> Work task:
Keep the images out while you set down the data exactly.

> Collected data:

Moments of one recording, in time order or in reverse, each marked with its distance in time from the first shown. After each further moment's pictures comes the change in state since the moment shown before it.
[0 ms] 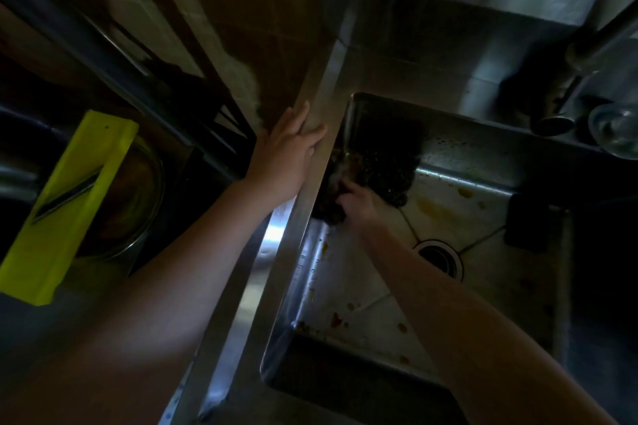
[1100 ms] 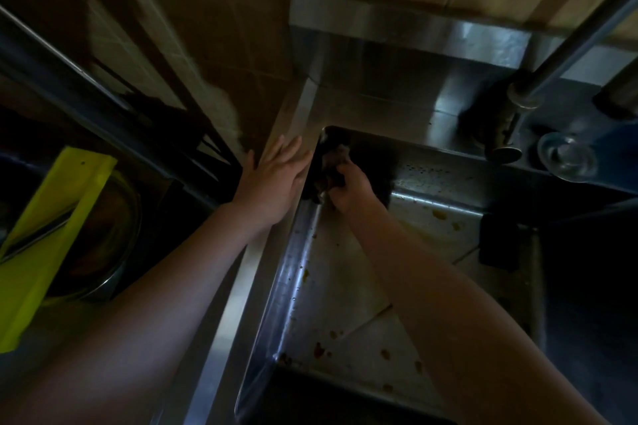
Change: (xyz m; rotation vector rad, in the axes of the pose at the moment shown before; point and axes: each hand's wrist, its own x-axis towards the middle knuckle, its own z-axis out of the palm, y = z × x) left_hand 0.015 0.013 0.001 0.132 -0.133 0.026; right_hand 0.008 -0.102 -0.002 0.403 0.202 0.087
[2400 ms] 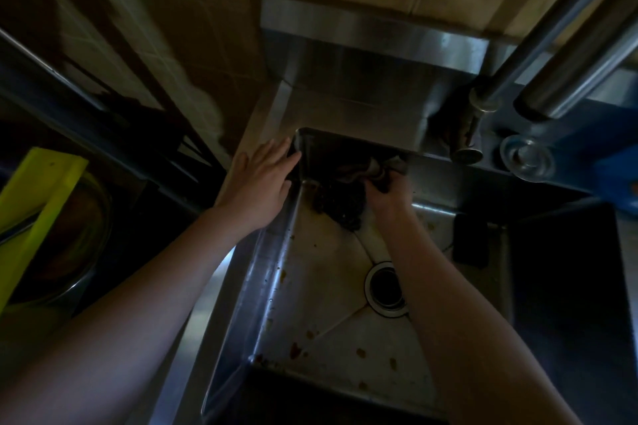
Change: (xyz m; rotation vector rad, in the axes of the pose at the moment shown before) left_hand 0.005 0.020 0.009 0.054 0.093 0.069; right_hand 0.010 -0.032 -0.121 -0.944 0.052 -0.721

> Answer box:
Moments of one recording, in time order or in reverse, each marked with its distance in time from the first shown. After each further moment's pictures comes the change in state since the moment shown before it.
[0 ms] 
[1100 ms] 
Change: (xyz m; rotation vector rad, in the axes of the pose at the moment shown before; point and axes: each hand's wrist, its own x-axis towards the middle knuckle, its own z-axis out of the palm, y = z × x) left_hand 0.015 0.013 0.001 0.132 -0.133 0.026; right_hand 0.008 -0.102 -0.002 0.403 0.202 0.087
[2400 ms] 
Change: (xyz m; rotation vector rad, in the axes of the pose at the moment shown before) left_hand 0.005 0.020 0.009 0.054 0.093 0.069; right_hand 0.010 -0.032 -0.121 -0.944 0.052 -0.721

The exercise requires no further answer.